Der Philharmonische Chor Fürstenfeld agiert beim Weihnachtsoratorium durch eine ganz solide Einstudierung sehr präzise und zuverlässig. (Foto: Carmen Voxbrunner)

Die Musik der ersten Kantate ist allen Musikfreunden bestens bekannt, erklingt dieser Teil doch am häufigsten. Die Zuhörer sind daher stets gespannt, Unterschiede zwischen ihrer Erinnerung und der Interpretation des konkreten Konzerts feststellen zu können. Auf dieses „Hörmuster“ hatte sich Andreas Obermayer nicht eingelassen. Sein Interpretationsansatz verfolgte das Ziel, weder Tempi noch Dynamik an Grenzen zu führen und auch Deklamation und Phrasierung nicht nuanciert zu schärfen. Auf diese Weise entstand eine Wiedergabe, die, ausgehend vom Notentext, ihr Zentrum in der Mitte hatte. Das Seraphin Ensemble musizierte auf überzeugend hohem Niveau, der aus etwa 90 Sängern bestehende Philharmonische Chor agierte durch eine ganz solide Einstudierung sehr präzise und zuverlässig. Damit holte Obermayer das ursprünglich skandalöse Geschehen quasi in die Mitte der Gesellschaft, alles war im Lot.

Wie eine gut geerdete Festfreude ohne Einschränkung kam der Eingangschor „Jauchzet, frohlocket, auf preiset die Tage“ bei den Hörern an. Die Spannung war präsent und bis zum letzten Ton durchgehalten, die Balance zwischen dem nicht allzu großen Orchester und dem homogenen Chor gelang stimmig. Dieses Ebenmaß bewahrte sich der Dirigent auch für die meisten Choräle, die dadurch an klanglicher Stabilität gewannen und wie ebenmäßige Säulen in die Abfolge eingefügt waren. Ein sehr klangschönes Beispiel dafür war der Choral „Wie soll ich dich empfangen“.

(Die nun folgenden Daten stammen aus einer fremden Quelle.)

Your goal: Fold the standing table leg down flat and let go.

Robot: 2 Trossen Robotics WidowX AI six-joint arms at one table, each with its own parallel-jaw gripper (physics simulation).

Jeder der Solisten brachte seine Farbe ein: Katja Stubers Sopran begann in ihrer Arie „Nur ein Wink“ wunderbar zu leuchten, wobei ihr das gut gewählte Tempo eine hilfreiche Unterstützung bot. Die erste Arie des Weihnachtsoratoriums, „Bereite dich, Zion“, ist ein Prüfstein für jede Altistin. Theresa Holzhausers Stimme hat kein dunkles Timbre, dafür umso mehr klangliche Substanz, so dass ihr die Koloraturen ganz weich gelangen. Zwei hervorragend mit Barockbögen gestrichene Soloviolinen rahmten die Tenor-Arie „Ich will nur dir zu Ehren leben“ wunderbar ein. Eric Price übernahm das rasche Tempo und bewältigte die zahlreichen Koloraturen mit bestechender Präzision. Matthias Winckhler identifizierte sich mit seiner vollen und runden Stimme gleichsam mit den Stimmungen seiner beiden Arien „Großer Herr, o starker König“ und „Erleucht auch meine finstre Sinnen“. Als Evangelist trug Eric Price die Rezitative auswendig und mit gebotener Distanz vor und erreichte damit eine überzeugende Bühnenpräsenz. Am Ende gab es lang anhaltenden und begeisterten Beifall des Publikums.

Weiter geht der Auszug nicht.